RMS, a provider of products and services for the management of natural hazard risk, says the bond stayed the tournament without incident, proving to be successful for the risk analysis and the investors.
In 2003 RMS undertook a terrorism risk analysis based on the principles developed for global terrorism risk modeling in order to assist FIFA in transferring the risk of event cancellation to the capital markets.
RMS says it provided Fdration Internationale de Football Association (FIFA), the world football governing body, with an elaborate event tree model of potential terrorism-related pathways to incompletion of the FIFA World Cup.
The principles underlying the probabilistic risk analysis have been well upheld, as demonstrated, RMS notes, by the military security for venues and teams commensurate with such high profile international terrorist targets.
Although the German government provided security for the tournament, RMS says any decision on event cancellation rested solely with FIFA: there was no German government guarantee to investors.
The 2002 FIFA World Cup took place in Korea and Japan within a year of 9/11, and only an insurer of last resort was prepared to provide terrorism cover for the event, according to RMS.

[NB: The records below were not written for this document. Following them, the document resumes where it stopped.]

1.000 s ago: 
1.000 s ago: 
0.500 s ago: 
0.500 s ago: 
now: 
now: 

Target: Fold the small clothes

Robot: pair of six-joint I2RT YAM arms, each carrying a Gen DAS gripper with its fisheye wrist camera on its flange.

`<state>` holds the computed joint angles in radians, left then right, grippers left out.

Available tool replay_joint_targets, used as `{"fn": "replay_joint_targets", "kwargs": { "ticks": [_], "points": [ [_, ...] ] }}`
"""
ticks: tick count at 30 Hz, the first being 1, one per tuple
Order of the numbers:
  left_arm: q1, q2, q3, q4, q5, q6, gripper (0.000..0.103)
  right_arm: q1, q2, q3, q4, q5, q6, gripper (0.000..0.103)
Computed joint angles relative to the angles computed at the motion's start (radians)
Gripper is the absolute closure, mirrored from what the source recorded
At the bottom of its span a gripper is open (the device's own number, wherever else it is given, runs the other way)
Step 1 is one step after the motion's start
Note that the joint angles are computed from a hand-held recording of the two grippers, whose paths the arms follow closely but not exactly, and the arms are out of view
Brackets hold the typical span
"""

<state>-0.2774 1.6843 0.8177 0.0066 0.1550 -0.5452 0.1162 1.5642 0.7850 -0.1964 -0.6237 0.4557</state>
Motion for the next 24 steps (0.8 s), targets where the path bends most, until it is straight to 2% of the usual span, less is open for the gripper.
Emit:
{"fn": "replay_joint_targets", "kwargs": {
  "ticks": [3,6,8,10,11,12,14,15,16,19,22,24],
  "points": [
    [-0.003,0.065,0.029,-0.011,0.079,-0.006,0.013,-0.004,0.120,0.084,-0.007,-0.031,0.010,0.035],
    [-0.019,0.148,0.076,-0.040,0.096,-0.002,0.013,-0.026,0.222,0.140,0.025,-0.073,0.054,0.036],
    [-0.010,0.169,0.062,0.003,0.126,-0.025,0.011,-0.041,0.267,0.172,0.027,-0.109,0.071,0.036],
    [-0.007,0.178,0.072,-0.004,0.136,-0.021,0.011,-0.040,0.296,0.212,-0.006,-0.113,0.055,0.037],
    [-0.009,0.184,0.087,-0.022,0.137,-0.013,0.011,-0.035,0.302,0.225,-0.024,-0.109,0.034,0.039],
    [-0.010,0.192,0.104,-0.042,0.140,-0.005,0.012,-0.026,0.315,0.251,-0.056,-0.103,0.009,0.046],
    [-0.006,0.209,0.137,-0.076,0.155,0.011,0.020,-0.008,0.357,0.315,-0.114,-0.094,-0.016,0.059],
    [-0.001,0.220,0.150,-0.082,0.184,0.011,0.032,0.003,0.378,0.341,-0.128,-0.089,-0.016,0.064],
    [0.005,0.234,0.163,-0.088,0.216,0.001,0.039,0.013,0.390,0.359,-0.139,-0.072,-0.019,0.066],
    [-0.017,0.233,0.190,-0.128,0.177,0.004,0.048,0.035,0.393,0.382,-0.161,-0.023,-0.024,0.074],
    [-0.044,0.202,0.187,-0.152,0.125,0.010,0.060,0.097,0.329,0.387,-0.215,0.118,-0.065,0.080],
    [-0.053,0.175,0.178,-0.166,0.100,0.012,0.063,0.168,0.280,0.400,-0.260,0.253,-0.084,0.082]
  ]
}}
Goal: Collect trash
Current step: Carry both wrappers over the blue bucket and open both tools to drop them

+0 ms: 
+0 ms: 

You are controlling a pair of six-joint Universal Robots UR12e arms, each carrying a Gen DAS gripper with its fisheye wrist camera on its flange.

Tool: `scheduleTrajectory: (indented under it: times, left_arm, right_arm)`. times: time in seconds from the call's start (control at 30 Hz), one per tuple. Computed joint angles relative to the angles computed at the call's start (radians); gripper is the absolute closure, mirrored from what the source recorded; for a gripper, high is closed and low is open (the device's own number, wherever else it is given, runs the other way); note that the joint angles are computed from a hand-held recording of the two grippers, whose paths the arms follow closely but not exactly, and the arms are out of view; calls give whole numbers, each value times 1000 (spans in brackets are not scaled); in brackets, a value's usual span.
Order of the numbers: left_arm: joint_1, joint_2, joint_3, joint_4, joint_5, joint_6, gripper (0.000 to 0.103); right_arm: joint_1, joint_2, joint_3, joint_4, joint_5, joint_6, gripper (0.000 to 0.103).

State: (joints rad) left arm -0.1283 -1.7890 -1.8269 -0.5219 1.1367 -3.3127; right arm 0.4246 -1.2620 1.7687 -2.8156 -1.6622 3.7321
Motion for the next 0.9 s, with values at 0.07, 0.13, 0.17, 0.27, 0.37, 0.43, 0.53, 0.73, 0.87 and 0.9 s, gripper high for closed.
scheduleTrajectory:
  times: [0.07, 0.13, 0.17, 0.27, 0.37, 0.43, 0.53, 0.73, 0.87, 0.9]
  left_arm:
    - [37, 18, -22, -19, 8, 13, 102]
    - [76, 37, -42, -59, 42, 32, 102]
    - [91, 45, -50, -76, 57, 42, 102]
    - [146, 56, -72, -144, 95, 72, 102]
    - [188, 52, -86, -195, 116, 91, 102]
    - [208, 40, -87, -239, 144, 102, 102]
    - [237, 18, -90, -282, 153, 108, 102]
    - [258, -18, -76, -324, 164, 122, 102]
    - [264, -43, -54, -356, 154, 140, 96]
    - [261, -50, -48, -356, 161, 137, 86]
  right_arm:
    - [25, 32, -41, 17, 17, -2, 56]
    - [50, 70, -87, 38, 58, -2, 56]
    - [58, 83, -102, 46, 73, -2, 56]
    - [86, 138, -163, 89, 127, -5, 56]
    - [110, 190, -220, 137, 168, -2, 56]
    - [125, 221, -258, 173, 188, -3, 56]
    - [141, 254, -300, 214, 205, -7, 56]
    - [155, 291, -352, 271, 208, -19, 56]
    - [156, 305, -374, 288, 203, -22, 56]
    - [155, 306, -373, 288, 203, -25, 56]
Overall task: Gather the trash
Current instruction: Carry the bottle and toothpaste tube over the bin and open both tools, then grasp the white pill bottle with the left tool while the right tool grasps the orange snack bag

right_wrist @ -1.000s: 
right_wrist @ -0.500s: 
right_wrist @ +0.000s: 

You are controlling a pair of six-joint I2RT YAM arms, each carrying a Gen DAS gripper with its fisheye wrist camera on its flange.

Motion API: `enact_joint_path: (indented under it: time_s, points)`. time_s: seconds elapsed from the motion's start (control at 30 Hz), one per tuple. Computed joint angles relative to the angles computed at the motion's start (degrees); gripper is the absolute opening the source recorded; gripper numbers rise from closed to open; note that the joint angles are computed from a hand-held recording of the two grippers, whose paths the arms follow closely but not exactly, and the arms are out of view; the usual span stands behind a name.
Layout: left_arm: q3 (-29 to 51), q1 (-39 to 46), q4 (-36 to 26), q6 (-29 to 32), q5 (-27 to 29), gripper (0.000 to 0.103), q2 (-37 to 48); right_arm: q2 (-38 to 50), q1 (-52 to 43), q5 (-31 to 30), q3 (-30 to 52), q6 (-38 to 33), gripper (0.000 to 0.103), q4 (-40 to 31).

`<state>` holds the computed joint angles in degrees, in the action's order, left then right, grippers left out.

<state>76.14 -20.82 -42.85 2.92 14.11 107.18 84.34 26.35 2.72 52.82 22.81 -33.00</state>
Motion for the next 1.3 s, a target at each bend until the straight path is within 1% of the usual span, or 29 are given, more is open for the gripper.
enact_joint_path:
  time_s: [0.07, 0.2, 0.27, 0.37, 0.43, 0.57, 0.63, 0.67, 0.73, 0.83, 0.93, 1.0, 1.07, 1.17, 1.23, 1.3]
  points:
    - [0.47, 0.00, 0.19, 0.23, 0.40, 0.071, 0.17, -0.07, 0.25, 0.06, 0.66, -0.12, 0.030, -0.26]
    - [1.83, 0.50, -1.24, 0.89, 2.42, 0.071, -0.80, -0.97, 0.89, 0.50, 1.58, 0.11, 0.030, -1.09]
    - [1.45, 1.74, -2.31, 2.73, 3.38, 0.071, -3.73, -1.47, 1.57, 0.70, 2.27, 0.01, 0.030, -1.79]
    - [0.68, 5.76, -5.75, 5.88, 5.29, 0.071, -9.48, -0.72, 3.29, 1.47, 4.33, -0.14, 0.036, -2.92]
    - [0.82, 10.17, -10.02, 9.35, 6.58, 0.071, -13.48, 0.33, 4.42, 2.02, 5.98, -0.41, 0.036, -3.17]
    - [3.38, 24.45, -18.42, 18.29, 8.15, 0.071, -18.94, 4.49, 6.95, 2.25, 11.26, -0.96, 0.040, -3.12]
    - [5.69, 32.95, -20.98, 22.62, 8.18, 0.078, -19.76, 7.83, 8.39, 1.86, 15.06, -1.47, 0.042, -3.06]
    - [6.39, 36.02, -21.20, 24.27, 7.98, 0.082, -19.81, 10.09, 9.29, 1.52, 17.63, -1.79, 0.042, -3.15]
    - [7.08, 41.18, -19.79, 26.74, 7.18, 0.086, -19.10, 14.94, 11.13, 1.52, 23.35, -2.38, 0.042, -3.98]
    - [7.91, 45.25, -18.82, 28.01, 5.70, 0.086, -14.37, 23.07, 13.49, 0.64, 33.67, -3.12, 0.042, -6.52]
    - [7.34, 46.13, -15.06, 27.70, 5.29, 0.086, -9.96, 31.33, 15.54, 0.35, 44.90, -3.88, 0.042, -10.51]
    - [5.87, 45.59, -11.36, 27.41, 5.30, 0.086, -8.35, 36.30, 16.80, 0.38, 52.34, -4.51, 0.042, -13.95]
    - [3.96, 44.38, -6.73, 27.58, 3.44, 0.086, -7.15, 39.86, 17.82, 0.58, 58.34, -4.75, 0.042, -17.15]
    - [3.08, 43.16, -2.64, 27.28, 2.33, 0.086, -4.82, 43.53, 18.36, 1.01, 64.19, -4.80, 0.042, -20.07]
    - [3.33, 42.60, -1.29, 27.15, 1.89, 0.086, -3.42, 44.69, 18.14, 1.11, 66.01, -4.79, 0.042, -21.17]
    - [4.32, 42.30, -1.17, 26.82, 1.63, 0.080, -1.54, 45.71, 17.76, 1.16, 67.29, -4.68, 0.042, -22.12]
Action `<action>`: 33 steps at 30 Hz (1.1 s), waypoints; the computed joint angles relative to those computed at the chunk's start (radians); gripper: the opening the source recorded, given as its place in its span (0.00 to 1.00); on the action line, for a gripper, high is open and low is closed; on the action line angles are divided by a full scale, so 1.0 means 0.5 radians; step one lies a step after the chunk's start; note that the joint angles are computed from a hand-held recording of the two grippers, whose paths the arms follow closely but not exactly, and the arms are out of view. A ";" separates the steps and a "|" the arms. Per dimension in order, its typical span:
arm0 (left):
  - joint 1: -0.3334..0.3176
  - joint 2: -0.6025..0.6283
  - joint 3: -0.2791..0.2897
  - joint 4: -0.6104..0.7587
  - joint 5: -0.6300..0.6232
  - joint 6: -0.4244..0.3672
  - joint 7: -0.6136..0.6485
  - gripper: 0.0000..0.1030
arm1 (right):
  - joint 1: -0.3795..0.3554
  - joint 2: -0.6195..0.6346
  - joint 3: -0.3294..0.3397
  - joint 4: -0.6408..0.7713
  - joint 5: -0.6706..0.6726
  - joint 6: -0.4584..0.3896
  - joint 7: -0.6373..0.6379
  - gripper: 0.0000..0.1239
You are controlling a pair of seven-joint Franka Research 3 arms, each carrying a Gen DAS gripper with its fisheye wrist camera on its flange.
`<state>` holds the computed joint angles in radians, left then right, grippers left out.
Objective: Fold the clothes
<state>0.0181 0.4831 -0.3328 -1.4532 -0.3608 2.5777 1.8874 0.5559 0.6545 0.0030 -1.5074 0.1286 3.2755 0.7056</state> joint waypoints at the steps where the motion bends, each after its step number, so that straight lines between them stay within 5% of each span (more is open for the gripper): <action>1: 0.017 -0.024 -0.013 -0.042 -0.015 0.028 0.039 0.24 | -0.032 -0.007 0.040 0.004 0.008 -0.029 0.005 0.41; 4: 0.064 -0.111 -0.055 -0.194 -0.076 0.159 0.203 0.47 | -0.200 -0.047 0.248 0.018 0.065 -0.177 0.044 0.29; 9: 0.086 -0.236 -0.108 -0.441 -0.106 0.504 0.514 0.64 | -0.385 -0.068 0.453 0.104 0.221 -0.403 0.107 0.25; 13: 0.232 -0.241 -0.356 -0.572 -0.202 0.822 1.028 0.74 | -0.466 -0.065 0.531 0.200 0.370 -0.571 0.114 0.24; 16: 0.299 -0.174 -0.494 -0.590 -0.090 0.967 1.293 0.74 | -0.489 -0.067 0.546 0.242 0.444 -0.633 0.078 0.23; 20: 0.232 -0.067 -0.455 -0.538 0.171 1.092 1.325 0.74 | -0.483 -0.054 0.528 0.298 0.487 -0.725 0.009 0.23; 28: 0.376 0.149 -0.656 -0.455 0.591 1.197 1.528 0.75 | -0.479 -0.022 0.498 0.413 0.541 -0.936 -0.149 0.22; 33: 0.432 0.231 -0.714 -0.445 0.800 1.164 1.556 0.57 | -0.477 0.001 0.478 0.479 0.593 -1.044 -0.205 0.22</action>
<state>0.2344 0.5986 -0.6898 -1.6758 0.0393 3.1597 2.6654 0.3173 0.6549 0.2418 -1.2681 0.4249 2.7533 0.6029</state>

Soon afterwards, FIFA engaged bankers at CSFB to obtain cancellation risk cover for the 2006 FIFA World Cup(tm). The price paid by FIFA for the $260 million issuance of Golden Goal Finance Ltd. was lower than the least expensive insurance option. As the first terrorism catastrophe bond ever issued, the $260 million issue was over-subscribed, and with its success, investors in this new asset class have profited.
“As with natural catastrophe bonds, the existence of this alternative mode of risk transfer acts as a regulator on insurance market price increases,” Dr. Gordon Woo, chief architect for the RMS Terrorism Risk Model, says. “With the success of the first terrorism risk bond, and with continuing uncertainty over the future of TRIA after 2007, further interest in terrorism alternative risk transfer is expected.”